- [WHAT THE TASK ASKS] A single figure is required: the number of lines in the data below that hold the word "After".

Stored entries
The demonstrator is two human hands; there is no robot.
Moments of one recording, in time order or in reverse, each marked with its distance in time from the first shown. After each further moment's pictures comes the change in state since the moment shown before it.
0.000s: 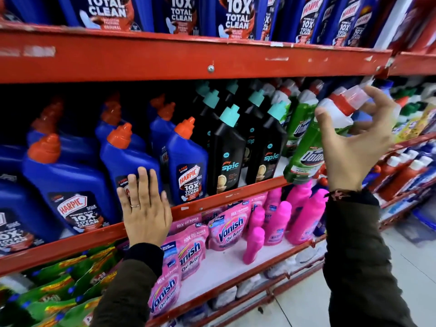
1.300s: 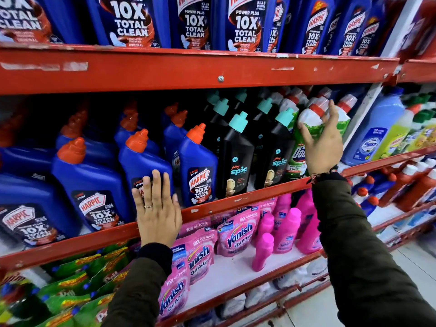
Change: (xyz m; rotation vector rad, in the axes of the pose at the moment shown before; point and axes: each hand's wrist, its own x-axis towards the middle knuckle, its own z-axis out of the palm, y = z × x) left_hand 0.000 -0.001 0.000 -0.026 0.012 0.030; right_hand 0.001 0.084 0.071 -0.359 -0.283 -0.034
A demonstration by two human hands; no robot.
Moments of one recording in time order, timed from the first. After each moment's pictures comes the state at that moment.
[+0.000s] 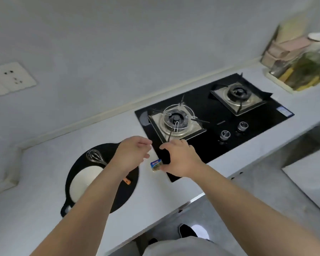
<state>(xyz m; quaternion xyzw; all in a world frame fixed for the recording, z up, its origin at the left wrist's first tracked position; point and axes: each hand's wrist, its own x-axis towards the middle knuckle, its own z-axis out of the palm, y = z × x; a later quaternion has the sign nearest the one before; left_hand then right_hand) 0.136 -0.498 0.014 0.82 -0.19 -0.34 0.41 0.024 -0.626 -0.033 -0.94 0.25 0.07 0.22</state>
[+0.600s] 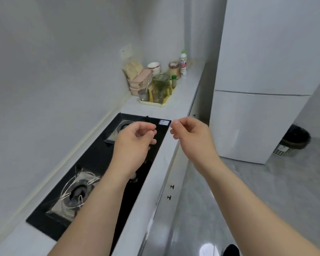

- [OUTPUT FOR THIS EXERCISE] 2